A group of bucket drummers parked outside Manhattan Plaza captures Ali’s attention. One drummer in particular, Knuck (Chris Lee), who is several years older than Ali and reluctant to get involved with a teenager, becomes the object of Ali’s affection. Her persistence eventually wins him over, but only until her mother catches them getting hot and heavy on her couch.

Diaz deploys the classic storyline of young lovers blocked by a parent as the central structure of the book. The romance’s slow start is distilled in “You Don’t Know My Name. “Girl on Fire” victoriously erupts after Ali gets what she’s been dreaming of. A gorgeous duet of “Like You’ll Never See Me Again” with Knuck in the second act signals the loss that always shadows first love.

The intensity of Ali’s inner life is earned through the music. (Music supervisor Adam Blackstone collaborated with Keys on the arrangements and Tom Kitt, who worked on the orchestrations with Keys, served as music consultant on the brilliant score, which contains new music along with soulful treasures.)

Camille A. Brown’s choreography interprets the whiplash emotional changes Ali is going through via ensemble numbers that can get a little corny when they over-illustrate. But the conviction of the fierce dancers is never in doubt and the energy on the stage is propulsive throughout. (Robert Brill’s scenic design creates a postmodern landscape that’s part cityscape, part dance floor.).

Dramatically, the conflict between Ali and her mother can seem pedestrian and not worth all the theatrical hubbub. There’s more to explore in Ali’s bi-racial identity. Raised by a white mother, Ali longs to have a steadier relationship with her Black father, Davis (a soul-stirring Brandon Victor Dixon), a musician who’s frequently on the road and conveniently unable to live up to promises.

The book captures the way loved ones who mean well can continually disappoint.
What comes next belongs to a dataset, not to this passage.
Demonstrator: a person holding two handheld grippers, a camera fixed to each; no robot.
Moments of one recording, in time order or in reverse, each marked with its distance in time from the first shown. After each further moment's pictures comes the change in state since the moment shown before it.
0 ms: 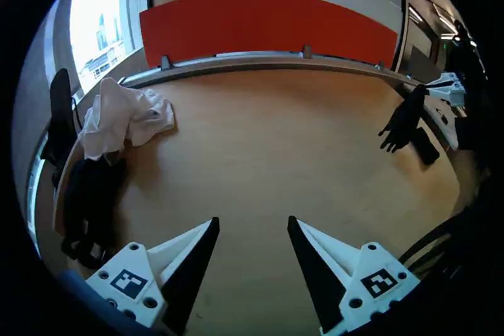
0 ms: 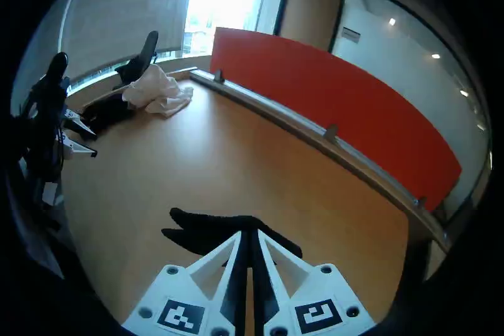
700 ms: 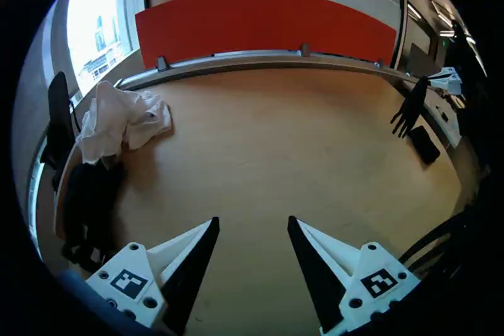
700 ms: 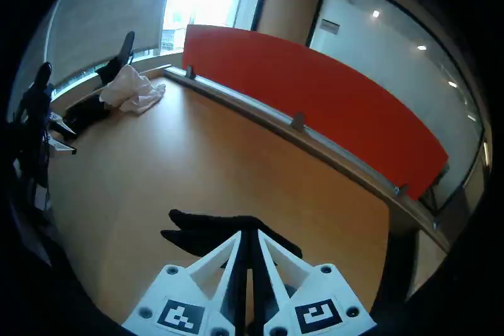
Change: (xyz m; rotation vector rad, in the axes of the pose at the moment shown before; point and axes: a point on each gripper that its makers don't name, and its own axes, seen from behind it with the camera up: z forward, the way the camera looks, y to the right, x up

Jersey tries to protect her daughter from the pain of a father who awakens expectations only to leave them unfulfilled. But the family psychology is most deeply revealed in the music.
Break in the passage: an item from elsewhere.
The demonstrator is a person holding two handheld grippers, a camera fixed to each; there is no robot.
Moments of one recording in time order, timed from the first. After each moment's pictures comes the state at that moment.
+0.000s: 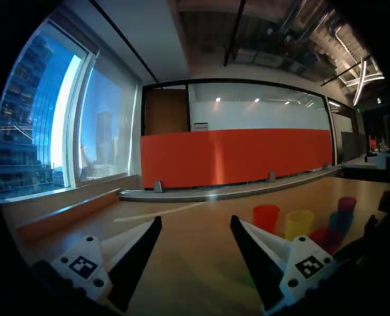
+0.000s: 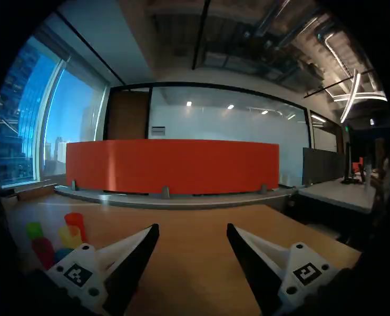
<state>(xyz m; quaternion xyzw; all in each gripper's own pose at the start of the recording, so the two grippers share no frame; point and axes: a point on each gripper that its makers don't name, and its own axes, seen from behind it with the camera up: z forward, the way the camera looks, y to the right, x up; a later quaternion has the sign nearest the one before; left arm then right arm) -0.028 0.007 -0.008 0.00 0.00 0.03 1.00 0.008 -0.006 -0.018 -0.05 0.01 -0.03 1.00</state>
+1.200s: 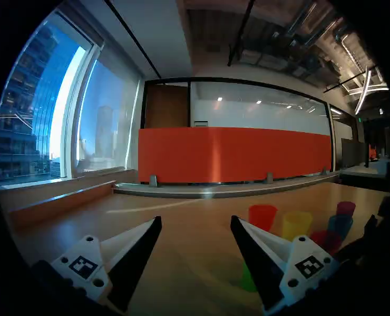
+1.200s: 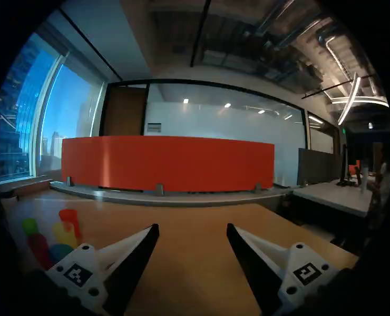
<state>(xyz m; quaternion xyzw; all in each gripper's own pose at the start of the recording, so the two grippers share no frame) -0.045 0.020 0.005 0.00 0.00 0.00 1.00 0.004 0.008 -0.019 -0.06 0.00 -0.04 1.00</state>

Davis coaxing his daughter to join him in a sublime version of “If I Ain’t Got You” and Jersey consoling her daughter in a duet of “No One” are two of the most emotionally affecting numbers in the show. The songs are reinterpreted in such surprising ways, but it is the sheer beauty of the singing that grabs hold of our hearts and lets us understand something about the primal wound of love.

Another significant storyline involves Ali’s growth as an artist under the stern, loving mentorship of Miss Liza Jane (Kecia Lewis), a fellow Manhattan Plaza resident whose classical piano sessions in a rehearsal room in the building lures Ali into her orbit. As a character, Miss Liza Jane combines the hauteur of opera diva Jessye Norman and the sermonizing wisdom of Maya Angelou.
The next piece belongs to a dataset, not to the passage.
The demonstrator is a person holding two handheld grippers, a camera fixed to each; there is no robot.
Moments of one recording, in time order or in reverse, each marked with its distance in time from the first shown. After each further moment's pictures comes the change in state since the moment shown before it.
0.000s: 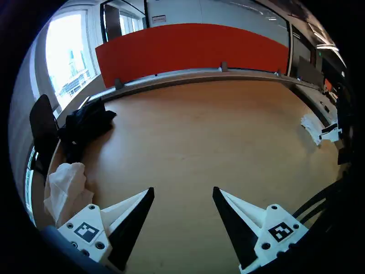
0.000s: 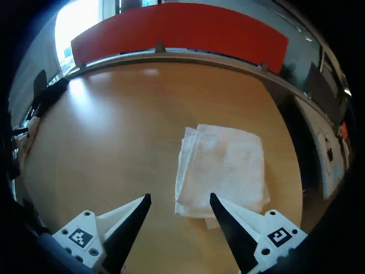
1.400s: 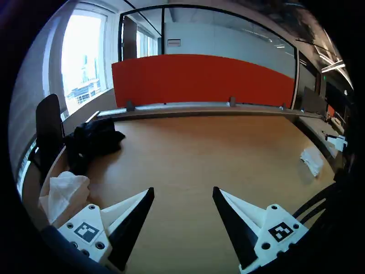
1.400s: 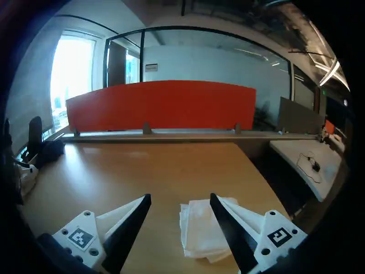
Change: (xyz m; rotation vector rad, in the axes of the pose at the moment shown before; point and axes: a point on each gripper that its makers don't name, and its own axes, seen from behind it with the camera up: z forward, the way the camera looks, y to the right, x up) left arm 0.057 -0.014 -0.016 0.022 0.235 -0.120; right arm 0.119 -0.005 -0.080 -0.118 0.556 0.115
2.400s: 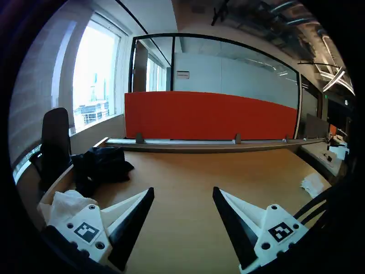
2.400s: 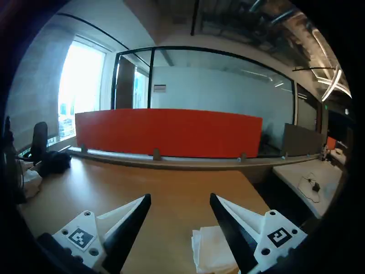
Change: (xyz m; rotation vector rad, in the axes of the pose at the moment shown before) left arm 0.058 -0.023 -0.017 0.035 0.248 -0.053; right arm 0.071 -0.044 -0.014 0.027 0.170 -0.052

The teacher-student relationship could be more subtly delineated. (Lewis’ gravity is most persuasive when she’s singing.) But complicated identity issues are raised. Miss Liza Jane is determined to connect Ali with the musical legacy of her Black “ancestors.” Ali’s mother, thrust into the role of bad cop, feels threatened by Ali’s growing closeness to her teacher. The story takes a somber turn, but there’s more to mine in these dynamics.

The faults of the book are obvious, but I found myself succumbing to the overwhelming emotion of Ali’s story, sentimentality be damned. “Hell’s Kitchen” doesn’t dramatize the rise of an R&B phenomenon. (Only the character’s early evolution as a musician is sketched.) What the show chronicles instead is the concrete jungle from which an artist’s dreams arose.

“Empire State of Mind” is a fitting final number, and it succeeds in doing what the Kander and Ebb theme song for “New York, New York” attempted to do in the musical adaptation that premiered on Broadway last spring — lift an audience into a higher appreciation of how a city can inspire creativity, provoke it even, as an act of ecstatic survival.

“Hell’s Kitchen” made a believer of this jukebox musical denier. Reinvention is the key to Keys’ spectacular success. Let’s hope Broadway is taking note.